Responses to Irrelevant and Alienating Science-Teaching of Urban and Other Youth

BACKGROUNG: Personal experiences in teaching science in different high-school contexts in Western Canada and a survey of recent relevant literature suggest that science-teaching that uses content, materials and laboratory practices that appear to be disconnected to the students’ daily lives may do little to reduce drop-outs in cases of the so-called “students at risk”. STUDY: Contrast science teaching strategies for at risk youth in selected Canadian cities and in urban areas of cities in Spain and (potentially) other countries, and make inferences about the science/biology-teaching strategies in those contexts that appear to respond to the problem of alienation of urban and other young students. RESEARCH QUESTION: In the context of the observed high schools with urban youth students, what pedagogic philosophical approach would adequately respond to the problematic disconnection between teaching materials, techniques & laboratory experimentation and the students’ everyday-life problems and events? IMPLICATIONS FOR POLICY: The importance of responding to the research question is that the irrelevancy of science-teaching and inaccessibility of instrumentation used tend to alienate particular disenfranchised youth. This alienation is relevant to policies that aim at counteracting urban youth drop out.

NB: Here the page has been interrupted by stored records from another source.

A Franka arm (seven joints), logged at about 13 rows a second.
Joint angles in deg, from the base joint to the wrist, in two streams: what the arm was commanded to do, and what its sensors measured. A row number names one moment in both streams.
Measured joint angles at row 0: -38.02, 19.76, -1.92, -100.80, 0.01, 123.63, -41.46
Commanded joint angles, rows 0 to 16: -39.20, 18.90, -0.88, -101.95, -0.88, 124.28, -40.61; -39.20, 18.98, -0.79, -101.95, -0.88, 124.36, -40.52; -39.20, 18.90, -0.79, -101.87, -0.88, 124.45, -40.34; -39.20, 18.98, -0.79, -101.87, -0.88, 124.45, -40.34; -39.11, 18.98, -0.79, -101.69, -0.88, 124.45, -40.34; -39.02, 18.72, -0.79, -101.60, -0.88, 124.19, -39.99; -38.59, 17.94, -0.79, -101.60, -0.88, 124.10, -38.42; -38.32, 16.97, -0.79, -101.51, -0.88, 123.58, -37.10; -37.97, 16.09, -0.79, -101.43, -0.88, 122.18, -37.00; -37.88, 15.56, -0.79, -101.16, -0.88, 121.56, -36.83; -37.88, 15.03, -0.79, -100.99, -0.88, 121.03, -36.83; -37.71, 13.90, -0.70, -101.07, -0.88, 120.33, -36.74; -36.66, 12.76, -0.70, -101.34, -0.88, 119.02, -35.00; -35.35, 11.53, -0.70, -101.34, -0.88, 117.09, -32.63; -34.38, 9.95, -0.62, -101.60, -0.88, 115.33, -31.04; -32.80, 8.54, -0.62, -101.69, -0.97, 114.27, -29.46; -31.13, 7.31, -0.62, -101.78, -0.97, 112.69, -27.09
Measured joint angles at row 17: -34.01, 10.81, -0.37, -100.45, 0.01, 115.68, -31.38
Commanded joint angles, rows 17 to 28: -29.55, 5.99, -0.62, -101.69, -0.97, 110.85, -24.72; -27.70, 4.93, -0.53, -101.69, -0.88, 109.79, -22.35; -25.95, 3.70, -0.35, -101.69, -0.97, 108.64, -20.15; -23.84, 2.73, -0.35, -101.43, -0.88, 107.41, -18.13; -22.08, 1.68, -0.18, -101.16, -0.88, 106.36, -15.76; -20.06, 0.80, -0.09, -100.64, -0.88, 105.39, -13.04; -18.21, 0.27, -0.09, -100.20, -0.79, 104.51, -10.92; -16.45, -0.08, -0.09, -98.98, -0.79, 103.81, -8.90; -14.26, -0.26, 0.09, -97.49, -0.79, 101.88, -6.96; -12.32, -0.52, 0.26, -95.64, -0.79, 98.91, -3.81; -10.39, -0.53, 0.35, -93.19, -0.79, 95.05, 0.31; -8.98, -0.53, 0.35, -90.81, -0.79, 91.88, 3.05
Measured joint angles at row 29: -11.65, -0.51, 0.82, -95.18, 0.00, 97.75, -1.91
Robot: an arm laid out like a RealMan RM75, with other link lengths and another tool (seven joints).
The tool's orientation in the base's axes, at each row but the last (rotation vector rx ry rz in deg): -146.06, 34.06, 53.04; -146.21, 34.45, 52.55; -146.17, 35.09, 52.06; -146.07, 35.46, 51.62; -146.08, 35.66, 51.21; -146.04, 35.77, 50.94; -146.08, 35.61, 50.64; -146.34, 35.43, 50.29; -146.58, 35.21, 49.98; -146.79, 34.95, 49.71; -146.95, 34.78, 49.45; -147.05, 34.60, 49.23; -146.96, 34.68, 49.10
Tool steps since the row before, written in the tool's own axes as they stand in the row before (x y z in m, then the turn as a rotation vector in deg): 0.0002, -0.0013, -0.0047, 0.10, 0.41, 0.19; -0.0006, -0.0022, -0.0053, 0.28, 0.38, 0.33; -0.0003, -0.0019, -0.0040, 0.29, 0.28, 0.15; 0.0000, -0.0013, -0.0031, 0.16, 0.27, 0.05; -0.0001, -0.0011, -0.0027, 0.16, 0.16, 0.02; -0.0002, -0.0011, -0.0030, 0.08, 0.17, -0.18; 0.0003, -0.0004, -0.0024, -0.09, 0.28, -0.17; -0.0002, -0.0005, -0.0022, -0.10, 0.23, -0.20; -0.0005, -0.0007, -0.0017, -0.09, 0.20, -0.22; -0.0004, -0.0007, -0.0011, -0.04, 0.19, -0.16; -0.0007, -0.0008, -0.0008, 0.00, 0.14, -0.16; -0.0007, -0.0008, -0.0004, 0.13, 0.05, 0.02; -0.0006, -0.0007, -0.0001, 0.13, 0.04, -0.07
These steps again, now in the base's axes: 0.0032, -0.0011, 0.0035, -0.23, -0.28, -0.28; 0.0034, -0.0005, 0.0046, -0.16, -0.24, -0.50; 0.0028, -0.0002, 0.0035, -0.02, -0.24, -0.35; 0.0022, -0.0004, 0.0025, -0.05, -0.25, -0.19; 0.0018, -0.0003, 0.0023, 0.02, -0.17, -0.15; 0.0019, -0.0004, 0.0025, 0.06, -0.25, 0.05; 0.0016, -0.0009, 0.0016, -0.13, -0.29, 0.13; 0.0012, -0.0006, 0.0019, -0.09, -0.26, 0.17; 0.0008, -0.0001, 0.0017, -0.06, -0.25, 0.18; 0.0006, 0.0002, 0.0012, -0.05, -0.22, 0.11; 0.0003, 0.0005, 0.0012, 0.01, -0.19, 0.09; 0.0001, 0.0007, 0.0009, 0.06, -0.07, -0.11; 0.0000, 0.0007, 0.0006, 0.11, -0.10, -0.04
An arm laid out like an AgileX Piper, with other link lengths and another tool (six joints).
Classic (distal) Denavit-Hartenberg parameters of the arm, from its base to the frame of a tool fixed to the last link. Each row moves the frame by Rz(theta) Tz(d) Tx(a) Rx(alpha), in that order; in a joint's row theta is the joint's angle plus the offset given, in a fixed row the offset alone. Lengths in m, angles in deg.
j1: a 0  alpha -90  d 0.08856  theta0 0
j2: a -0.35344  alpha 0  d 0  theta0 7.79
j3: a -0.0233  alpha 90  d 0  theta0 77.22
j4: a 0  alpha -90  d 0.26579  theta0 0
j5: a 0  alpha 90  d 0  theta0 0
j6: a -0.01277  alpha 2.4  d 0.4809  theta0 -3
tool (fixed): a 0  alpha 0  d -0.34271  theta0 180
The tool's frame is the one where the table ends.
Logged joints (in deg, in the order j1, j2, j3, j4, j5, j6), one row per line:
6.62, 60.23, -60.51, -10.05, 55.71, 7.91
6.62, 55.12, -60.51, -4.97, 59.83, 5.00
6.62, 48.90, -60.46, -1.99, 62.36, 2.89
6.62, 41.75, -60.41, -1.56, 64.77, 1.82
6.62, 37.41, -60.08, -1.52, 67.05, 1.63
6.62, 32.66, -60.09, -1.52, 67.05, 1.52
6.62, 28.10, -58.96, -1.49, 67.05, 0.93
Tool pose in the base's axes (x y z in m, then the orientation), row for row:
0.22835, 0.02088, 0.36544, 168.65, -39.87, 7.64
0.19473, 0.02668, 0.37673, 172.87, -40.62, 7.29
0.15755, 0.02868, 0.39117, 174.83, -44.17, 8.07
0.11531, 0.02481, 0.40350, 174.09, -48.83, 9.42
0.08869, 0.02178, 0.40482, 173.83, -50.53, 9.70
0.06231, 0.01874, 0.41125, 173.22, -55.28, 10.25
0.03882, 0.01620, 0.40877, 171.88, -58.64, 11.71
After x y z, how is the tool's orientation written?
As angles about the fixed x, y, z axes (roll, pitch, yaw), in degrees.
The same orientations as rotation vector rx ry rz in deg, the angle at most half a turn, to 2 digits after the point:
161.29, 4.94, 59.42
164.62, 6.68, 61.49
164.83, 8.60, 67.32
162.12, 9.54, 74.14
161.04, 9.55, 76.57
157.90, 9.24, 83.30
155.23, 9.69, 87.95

Moreover, the insignificance of what is being lectured, demonstrated, or practiced in laboratory to urban youth in some main-stream schools could be translated into an epistemological and cultural domination, as students do not appear to gain control of their learning through that approach. This irrelevant teaching could be interpreted as responding to a social reproduction vision of education to which I propose an alternative critical, Freirean philosophical approach. PELIMINARY FINDINGS: Recent literature (discussing mostly North American data) has presented diverse science teaching approaches that are not only appealing but that also tend to increase the relevancy of the subject to the students and their participation level, modeled after the Inquiry and Constructivist concepts. However, in my experience and using Freirean analysis, this could be contested.